Saturday, February 01, 2020

The outer edges of life

Where have you gone, Saul? All that beauty blown to bits. Who were you? What languages do you speak? Are you a son and a brother and a father? Are you an acquisition? How do you get along with your female colleagues? What is the point of them, in your view? What is the point of yourself, in their view? Are you there to do something for them? Or are they there to do something for you? Are they a foil for your ambitions or are you a foil for theirs? In what ways do you thwart, oppose, derail or support each other? Which way do you vote? Are you a good historian? Did you ever play football? Cricket? Ping-pong? Are you curious about other people? Or do you walk on the outer edges of life, indifferent, remote, tormented by the affection human beings seem to feel for each other? Are other men envious of you? Are you loving? Have you ever been loved? Yes, I have been loved and I am loving, I said to the man in the mirror, I am all those things I am I am and I need to know what happened to Walter Müller.
I find this book challenging, and I can't decide if I like it. I definitely don't love it — it doesn't resonate with me emotionally. But intellectually, there are so many interesting things to pick away at.

The Man Who Saw Everything, by Deborah Levy, came on my radar a few months ago. I was feeling arty, sculpting and writing, and questioning my muse about the state of musedom: how does one find a muse, how active is the role of the muse, etc. I asked my women friends if they have or know of any male muses. "Why would anyone want a male muse?" In my research, Levy's novel came up as a counterexample that proves the rule — that musehood is a female domain, a state of grace bestowed by male artists.

In The Man Who Saw Everything, Saul is Jennifer's muse. She's a photographer, and her exhibit, "A Man in Pieces," features Saul's disembodies body parts.
"It's like this, Saul Adler: the main subject is not always you."

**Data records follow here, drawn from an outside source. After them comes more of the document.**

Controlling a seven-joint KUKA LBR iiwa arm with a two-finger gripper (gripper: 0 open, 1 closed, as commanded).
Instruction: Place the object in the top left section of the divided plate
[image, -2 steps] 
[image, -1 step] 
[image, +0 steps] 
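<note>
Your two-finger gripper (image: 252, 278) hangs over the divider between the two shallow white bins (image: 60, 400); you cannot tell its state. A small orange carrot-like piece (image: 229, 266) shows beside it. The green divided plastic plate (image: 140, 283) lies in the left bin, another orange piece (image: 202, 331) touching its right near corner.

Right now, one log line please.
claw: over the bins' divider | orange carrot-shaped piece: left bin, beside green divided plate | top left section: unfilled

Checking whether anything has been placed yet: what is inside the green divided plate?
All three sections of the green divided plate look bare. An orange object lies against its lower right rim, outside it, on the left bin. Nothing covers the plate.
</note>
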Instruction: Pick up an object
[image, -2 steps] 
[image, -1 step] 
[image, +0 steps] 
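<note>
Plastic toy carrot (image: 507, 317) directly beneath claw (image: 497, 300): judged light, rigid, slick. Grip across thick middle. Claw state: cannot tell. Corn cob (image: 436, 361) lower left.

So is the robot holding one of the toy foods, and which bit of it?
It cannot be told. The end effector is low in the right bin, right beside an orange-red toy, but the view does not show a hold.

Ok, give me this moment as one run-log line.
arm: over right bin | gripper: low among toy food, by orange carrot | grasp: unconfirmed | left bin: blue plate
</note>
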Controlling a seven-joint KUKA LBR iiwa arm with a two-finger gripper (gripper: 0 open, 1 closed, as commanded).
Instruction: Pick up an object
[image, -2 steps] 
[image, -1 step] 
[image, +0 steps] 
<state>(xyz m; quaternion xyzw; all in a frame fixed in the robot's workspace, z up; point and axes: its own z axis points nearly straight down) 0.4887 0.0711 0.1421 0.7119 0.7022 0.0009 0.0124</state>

It's like this, Jennifer Moreau: you have made me the main subject.
Saul is unsettled when he appears at the gallery, grappling with his (in)significance. But Jennifer explains it to him clearly: "It's not about you. It's about me." Art is never about the muse.
I have never had a free conversation with my body. I have silenced my lovers with my body and controlled the kind of conversation they wished to have with their own body. I have never been free.
Then there's this element of fractured time, reminding me of books like Marge Piercy's Woman on the Edge of Time, Philip K Dick's Martian Time-Slip, something by Ursula K LeGuin. But it is very much set in our world.

In 1988, Saul was hit by a car at the crosswalk on Abbey Road. Jennifer breaks up with him, and he travels to East Germany for his research as a historian. In 2016, Saul is in a hospital bed, having been hit by a car at the crosswalk on Abbey Road.
I realized there was glass everywhere and that some of it was inside my head. I had gazed at my reflection in the wing mirror of his car and my reflection had fallen into me.
It's not clear if both realities can be true. How is it that in 1988 Saul can whisper to the East Germans reassurances about the future? Saul in 2016 cannot recall anything of the last 28 years, and he does not grasp the severity of his condition.
Luna's green eyes were like mirrors. I could see myself smiling in both her eyes, as if I had become a double self, which in a sense was right. I was learning to not be myself in the GDR.
There's a lot going on here, about Europe, history, male tyranny, Brexit. About dismantling states, relationships, selves.
Yet the fact that I was searching for someone who might be there, as if their absence were more threatening than their presence, as if lack of surveillance were more peculiar than constant surveillance, reminded me of how I felt after my father died. It was hard to believe he was no longer here to find fault with all I said and did and to punish me for my flaws. I think I was paranoid way before I arrived in East Berlin.

I began to regard my own eyes and ears as advanced surveillance technologies.